The free public course, to be taught by professor of finance Joshua Rauh, is part of the GSB’s overall strategy to use technology to enhance the teaching and learning experience on campus, as well as have a larger global impact.
“We definitely view this inaugural MOOC as a testing ground for us, and so wanted to push the boundaries of what a MOOC could do by enriching the ways in which participants can engage with one another and with faculty member Joshua Rauh,” said Garth Saloner, dean of the GSB, in an email statement to The Daily.
The GSB has previously implemented its technology-driven plan in its use of the flipped classroom model, where students are expected to learn basic material outside of class time and then practice and apply their knowledge in the classroom.
Students in the new eight-week online course will “learn the financial concepts behind sound retirement plan investment and pension fund management,” according to the class website.
“If you’re in the workforce now and you’re thinking that you need a long term financial plan for retirement, then the tools in this course are going to be really useful for you,” Rauh said in the introductory course video.
Rauh’s class expects its students to spend between four to six hours a week on the course and will present statements of accomplishments when students perform satisfactorily and upon completion of the course.
In January, the class will culminate in an interactive symposium about the challenges of the U.S. pension system featuring MOOC students presenting ideas for pension reform to a panel of distinguished faculty and experts. The expenses for this symposium will be covered by the GSB in collaboration with the Hoover Institution.

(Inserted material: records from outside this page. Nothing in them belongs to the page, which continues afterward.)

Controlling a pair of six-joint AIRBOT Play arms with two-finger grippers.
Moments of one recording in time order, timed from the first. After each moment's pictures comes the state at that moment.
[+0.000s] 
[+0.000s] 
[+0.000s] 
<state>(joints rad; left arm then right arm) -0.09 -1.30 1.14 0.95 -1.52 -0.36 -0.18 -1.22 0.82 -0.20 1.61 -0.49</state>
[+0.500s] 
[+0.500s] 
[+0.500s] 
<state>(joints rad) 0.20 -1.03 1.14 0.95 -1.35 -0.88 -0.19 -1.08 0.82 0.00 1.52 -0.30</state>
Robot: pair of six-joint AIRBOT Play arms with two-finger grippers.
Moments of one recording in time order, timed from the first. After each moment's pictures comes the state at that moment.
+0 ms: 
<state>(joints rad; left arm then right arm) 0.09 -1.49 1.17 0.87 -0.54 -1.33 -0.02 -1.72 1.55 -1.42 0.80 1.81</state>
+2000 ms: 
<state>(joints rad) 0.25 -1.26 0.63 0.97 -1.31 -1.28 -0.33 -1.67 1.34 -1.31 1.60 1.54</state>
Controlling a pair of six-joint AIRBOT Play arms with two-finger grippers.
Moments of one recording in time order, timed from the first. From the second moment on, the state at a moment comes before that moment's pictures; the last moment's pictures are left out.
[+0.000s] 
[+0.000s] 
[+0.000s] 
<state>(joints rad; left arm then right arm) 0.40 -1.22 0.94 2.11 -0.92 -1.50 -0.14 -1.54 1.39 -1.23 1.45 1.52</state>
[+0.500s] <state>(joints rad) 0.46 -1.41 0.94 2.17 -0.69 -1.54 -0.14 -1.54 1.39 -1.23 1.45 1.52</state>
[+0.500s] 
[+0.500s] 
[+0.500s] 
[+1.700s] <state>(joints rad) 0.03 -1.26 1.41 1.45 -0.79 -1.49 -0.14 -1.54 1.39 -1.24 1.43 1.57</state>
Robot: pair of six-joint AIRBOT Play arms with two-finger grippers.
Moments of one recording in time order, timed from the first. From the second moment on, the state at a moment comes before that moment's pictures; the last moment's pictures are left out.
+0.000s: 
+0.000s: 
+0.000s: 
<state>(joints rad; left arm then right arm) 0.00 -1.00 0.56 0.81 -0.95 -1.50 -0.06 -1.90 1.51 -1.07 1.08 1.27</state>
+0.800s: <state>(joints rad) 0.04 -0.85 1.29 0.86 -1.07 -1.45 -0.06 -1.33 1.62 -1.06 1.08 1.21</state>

The MOOC will be hosted on the NovoEd online learning platform. The course’s design execution was done with the help of the GSB’s 15-person academic technology team, led by Ranga Jayaraman, the GSB’s chief information officer.
“The primary reason for choosing NovoEd is that it provides a number of facilities or capabilities in order to support a group of people coming together, and working on problems or projects in a collaborative way,” Jayaraman said.

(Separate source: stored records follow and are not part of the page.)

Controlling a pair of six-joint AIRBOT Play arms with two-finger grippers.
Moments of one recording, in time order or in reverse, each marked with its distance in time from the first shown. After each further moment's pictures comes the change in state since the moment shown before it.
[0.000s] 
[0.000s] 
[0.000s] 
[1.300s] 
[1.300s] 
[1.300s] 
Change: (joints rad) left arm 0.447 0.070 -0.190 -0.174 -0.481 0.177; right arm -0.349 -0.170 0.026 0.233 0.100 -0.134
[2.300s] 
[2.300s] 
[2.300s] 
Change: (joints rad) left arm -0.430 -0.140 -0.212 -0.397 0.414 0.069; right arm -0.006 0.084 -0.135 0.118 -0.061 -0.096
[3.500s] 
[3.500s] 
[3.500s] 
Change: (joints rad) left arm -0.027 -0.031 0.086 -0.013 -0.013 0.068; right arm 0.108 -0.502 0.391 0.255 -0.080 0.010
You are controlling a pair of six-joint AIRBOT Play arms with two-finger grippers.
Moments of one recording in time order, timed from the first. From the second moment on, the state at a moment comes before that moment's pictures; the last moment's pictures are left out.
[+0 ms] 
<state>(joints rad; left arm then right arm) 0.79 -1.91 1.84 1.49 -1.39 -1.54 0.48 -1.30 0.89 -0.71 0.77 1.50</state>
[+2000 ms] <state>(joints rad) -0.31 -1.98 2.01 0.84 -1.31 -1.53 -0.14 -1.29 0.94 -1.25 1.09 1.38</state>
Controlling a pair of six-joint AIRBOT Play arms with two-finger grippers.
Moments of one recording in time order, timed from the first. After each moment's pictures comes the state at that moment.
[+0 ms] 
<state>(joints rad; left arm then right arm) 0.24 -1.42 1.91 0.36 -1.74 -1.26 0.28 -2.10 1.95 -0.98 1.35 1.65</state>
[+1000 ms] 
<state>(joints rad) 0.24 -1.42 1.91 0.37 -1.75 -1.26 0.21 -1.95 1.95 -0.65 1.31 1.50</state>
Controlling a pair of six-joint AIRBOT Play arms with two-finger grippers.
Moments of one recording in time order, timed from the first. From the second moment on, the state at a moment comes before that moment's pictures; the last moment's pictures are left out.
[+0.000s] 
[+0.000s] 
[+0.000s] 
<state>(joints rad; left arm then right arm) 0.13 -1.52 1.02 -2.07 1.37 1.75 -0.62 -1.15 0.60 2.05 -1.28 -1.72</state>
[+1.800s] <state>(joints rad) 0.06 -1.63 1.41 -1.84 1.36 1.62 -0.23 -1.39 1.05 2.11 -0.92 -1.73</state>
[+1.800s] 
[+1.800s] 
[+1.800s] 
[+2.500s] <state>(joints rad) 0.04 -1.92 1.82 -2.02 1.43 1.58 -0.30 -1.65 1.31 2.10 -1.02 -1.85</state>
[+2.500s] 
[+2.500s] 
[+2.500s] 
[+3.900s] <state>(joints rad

The instructional course videos were created by using the GSB’s in-house video production facilities, which are open to use for the school’s faculty.
Jayaraman explained that in addition to the recorded components of the course, there will be a live news-style webcast of Rauh and other experts in the field of finance.

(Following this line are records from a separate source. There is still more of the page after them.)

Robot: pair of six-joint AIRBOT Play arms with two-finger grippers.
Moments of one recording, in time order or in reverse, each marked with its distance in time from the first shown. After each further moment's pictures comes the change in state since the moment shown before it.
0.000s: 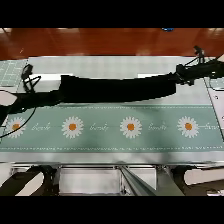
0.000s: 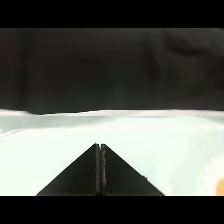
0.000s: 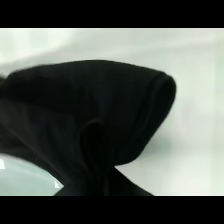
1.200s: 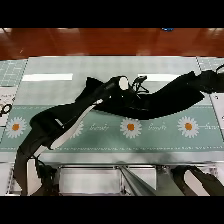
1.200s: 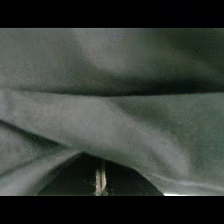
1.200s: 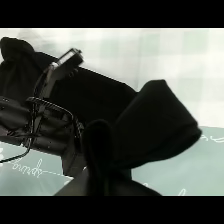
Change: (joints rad) left arm -0.789 -1.066 1.126 -0.042 -0.277 -0.263; right arm 0.001 0.692 -0.285 -0.046 0.079 0.042
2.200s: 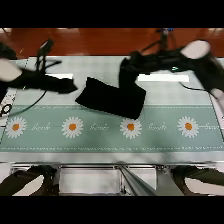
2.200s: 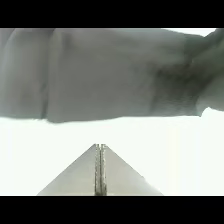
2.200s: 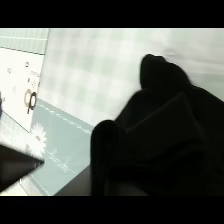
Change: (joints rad) left arm 0.633 1.023 -0.846 0.173 0.007 0.143; right arm 0.578 -0.579 0.307 0.311 -0.408 0.083
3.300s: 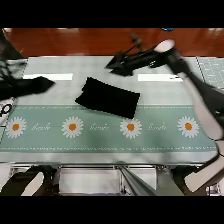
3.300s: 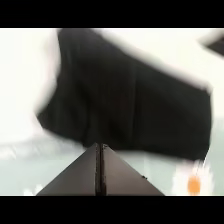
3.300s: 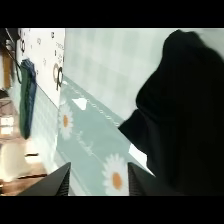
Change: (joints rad) left arm 0.217 0.209 -0.052 -0.043 0.098 0.036; right arm -0.087 -0.307 0.291 0.123 0.259 -0.012
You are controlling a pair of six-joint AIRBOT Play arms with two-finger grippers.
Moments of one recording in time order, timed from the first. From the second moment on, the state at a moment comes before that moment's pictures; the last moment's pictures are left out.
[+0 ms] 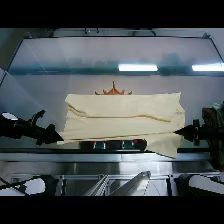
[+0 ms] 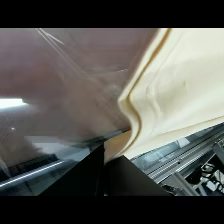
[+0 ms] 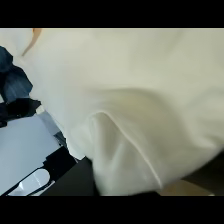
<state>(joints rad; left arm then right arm) 0.46 -1.44 0.67 0.98 -1.34 -1.11 -0.77 -1.38 0.59 -0.70 1.51 0.99</state>
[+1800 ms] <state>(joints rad) 0.28 -2.05 1.98 0.63 -1.77 -1.40 -0.58 -1.83 1.40 -0.82 1.31 1.09</state>
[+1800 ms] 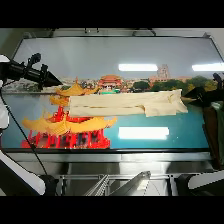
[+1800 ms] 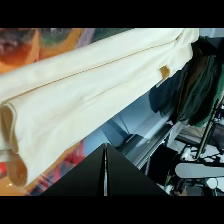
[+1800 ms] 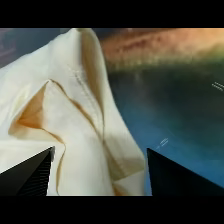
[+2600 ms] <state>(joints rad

“Other faculty members have expressed interest in the MOOC format, but we do not have a schedule as of yet,” Saloner said.
Aside from the MOOC course, the GSB is employing other distance education technologies for a certificate program in innovation and entrepreneurship called Stanford Ignite.
This nine-week certificate program was launched in Bangalore, India, and Paris, France. Additionally, the GSB, in collaboration with the Stanford School of Engineering, is offering a joint online certificate program in Innovation and Entrepreneurship, which is open to “anyone anywhere in the world,” Saloner said.